* Exercise: The listing below should be reproduced exactly, with the pictures omitted.

* Records provided:
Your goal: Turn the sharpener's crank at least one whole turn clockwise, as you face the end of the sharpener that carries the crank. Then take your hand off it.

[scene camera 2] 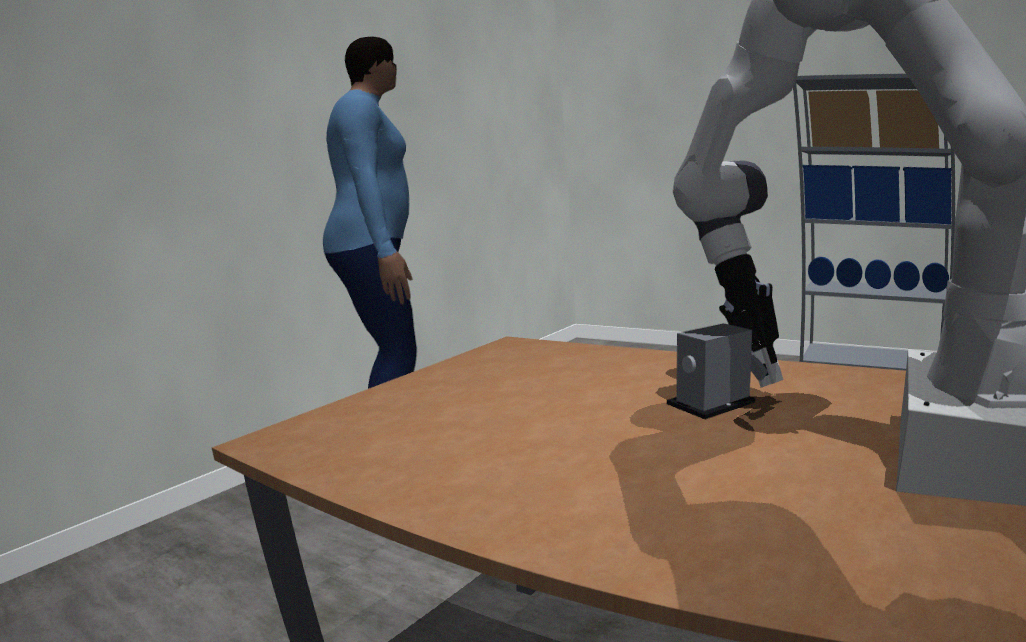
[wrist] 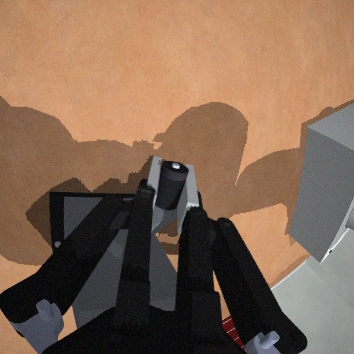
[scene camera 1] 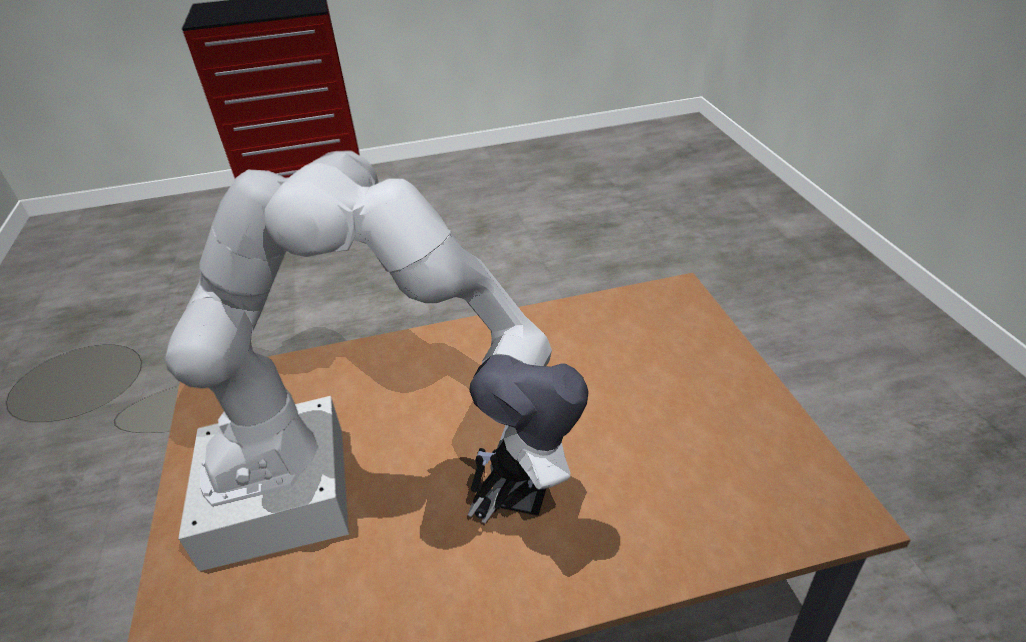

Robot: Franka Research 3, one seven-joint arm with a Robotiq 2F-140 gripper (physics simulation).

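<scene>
The grey box-shaped sharpener (scene camera 2: 702, 372) (wrist: 95, 280) stands upright on its black base plate on the table. In scene camera 1 the gripper and wrist hide most of it, and a corner of its black base (scene camera 1: 533, 505) shows. The crank's black cylindrical handle (wrist: 172, 186) lies between the two light grey finger pads in the wrist view. My gripper (wrist: 169, 173) (scene camera 1: 482, 513) (scene camera 2: 768, 374) is shut on this handle, low beside the sharpener's end that faces the robot base. The crank's arm is mostly hidden behind the fingers.
The robot's white base block (scene camera 1: 264, 548) (scene camera 2: 960, 458) stands on the wooden table (scene camera 1: 718, 454) (scene camera 2: 469, 469). A red drawer cabinet (scene camera 1: 276, 83) and a shelf unit (scene camera 2: 877, 224) stand beyond the table. A person in a blue top (scene camera 2: 363, 174) stands behind it.
</scene>
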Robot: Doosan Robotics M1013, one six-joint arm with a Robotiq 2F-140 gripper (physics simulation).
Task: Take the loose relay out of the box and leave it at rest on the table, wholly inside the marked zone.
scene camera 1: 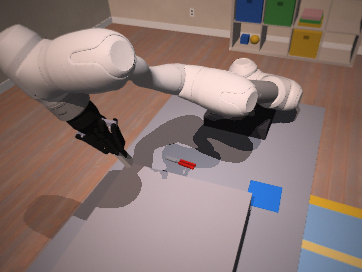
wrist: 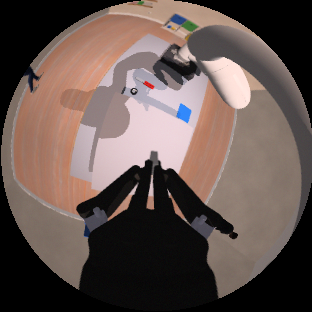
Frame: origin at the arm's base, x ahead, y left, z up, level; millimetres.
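Seen in the pictures: gripper, fingertip midpoint: (scene camera 1: 130, 163) (wrist: 153, 156); arm's base at its link origin: (wrist: 181, 57).
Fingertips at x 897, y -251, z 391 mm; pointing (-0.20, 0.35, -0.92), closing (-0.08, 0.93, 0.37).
Observation:
Pixels of each thing's top centre, then the offset from my fingertips to it. "pt": a spot on its surface instead. Level surfaces: height alone.
- box at its top centre: (scene camera 1: 159, 232) (wrist: 146, 154) dx +45, dy +73, dz -260 mm
- blue square at a spot on its surface: (scene camera 1: 265, 196) (wrist: 184, 113) pt dx -334, dy +422, dz -462 mm
- grey table at its surface level: dz -464 mm
- red-handled tool at its top centre: (scene camera 1: 180, 160) (wrist: 144, 81) dx -467, dy +9, dz -452 mm
- small dark ring at its top centre: (wrist: 133, 90) dx -363, dy -49, dz -444 mm
The loose relay cannot be made out in either view. The box (scene camera 1: 170, 220) (wrist: 145, 137) shows as a broad pale top with a dark side edge; its inside is hidden. The marked zone, a blue square (scene camera 1: 265, 196) (wrist: 184, 113), lies flat on the grey table (scene camera 1: 295, 150) (wrist: 80, 165), beside the box's far right corner in the scene view. My gripper (scene camera 1: 129, 161) (wrist: 153, 156) is shut, with nothing between its fingers. In the scene view its fingertips appear near the box's far left corner; their height above the table is unclear.
A red-handled tool (scene camera 1: 187, 164) (wrist: 148, 85) lies beyond the box. A small dark ring (wrist: 131, 93) lies near it, with a small dark piece (wrist: 124, 90) beside the ring. The arm's black base (scene camera 1: 235, 125) stands at the table's far side.

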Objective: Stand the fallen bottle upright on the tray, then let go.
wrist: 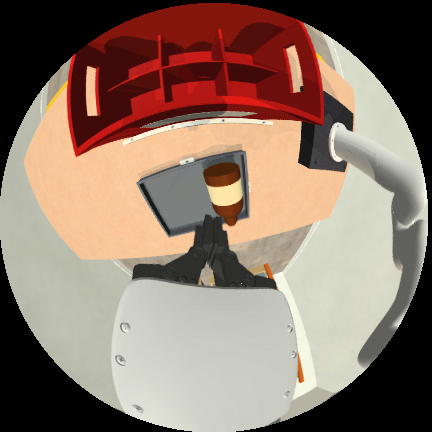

* Response area:
Your goal: Turn the sharpener's crank at least one whole turn clockwise, as you face the end of the sharpener that carries the crank. Then take your hand off it.

[scene camera 2] 
[wrist] 
[scene camera 1] 

Robot: Franka Research 3, one seven-joint arm with a Robotiq 2F-140 gripper (physics simulation).

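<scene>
The grey box-shaped sharpener (scene camera 2: 702, 372) (wrist: 95, 280) stands upright on its black base plate on the table. In scene camera 1 the gripper and wrist hide most of it, and a corner of its black base (scene camera 1: 533, 505) shows. The crank's black cylindrical handle (wrist: 172, 186) lies between the two light grey finger pads in the wrist view. My gripper (wrist: 169, 173) (scene camera 1: 482, 513) (scene camera 2: 768, 374) is shut on this handle, low beside the sharpener's end that faces the robot base. The crank's arm is mostly hidden behind the fingers.
The robot's white base block (scene camera 1: 264, 548) (scene camera 2: 960, 458) stands on the wooden table (scene camera 1: 718, 454) (scene camera 2: 469, 469). A red drawer cabinet (scene camera 1: 276, 83) and a shelf unit (scene camera 2: 877, 224) stand beyond the table. A person in a blue top (scene camera 2: 363, 174) stands behind it.
</scene>
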Robot: Doosan Robotics M1013, one six-joint arm with a Robotiq 2F-140 gripper (physics simulation).
Task: Take the loose relay out of the box and leave it at rest on the table, wholly inside the marked zone.
scene camera 1: 
wrist: 
Frame: origin at the arm's base, x ahead, y left, z up, level; millimetres.
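Seen in the pictures: gripper, fingertip midpoint: (scene camera 1: 130, 163) (wrist: 153, 156); arm's base at its link origin: (wrist: 181, 57).
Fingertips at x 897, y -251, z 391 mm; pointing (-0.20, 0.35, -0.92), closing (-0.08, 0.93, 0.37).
Observation:
Pixels of each thing's top centre, then the offset from my fingertips to it. "pt": a spot on its surface instead. Level surfaces: height alone.
- box at its top centre: (scene camera 1: 159, 232) (wrist: 146, 154) dx +45, dy +73, dz -260 mm
- blue square at a spot on its surface: (scene camera 1: 265, 196) (wrist: 184, 113) pt dx -334, dy +422, dz -462 mm
- grey table at its surface level: dz -464 mm
- red-handled tool at its top centre: (scene camera 1: 180, 160) (wrist: 144, 81) dx -467, dy +9, dz -452 mm
- small dark ring at its top centre: (wrist: 133, 90) dx -363, dy -49, dz -444 mm
The loose relay cannot be made out in either view. The box (scene camera 1: 170, 220) (wrist: 145, 137) shows as a broad pale top with a dark side edge; its inside is hidden. The marked zone, a blue square (scene camera 1: 265, 196) (wrist: 184, 113), lies flat on the grey table (scene camera 1: 295, 150) (wrist: 80, 165), beside the box's far right corner in the scene view. My gripper (scene camera 1: 129, 161) (wrist: 153, 156) is shut, with nothing between its fingers. In the scene view its fingertips appear near the box's far left corner; their height above the table is unclear.
A red-handled tool (scene camera 1: 187, 164) (wrist: 148, 85) lies beyond the box. A small dark ring (wrist: 131, 93) lies near it, with a small dark piece (wrist: 124, 90) beside the ring. The arm's black base (scene camera 1: 235, 125) stands at the table's far side.
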
Objective: Stand the fallen bottle upright on the tray, then let go.
wrist: 

The reply to this exercise is complete.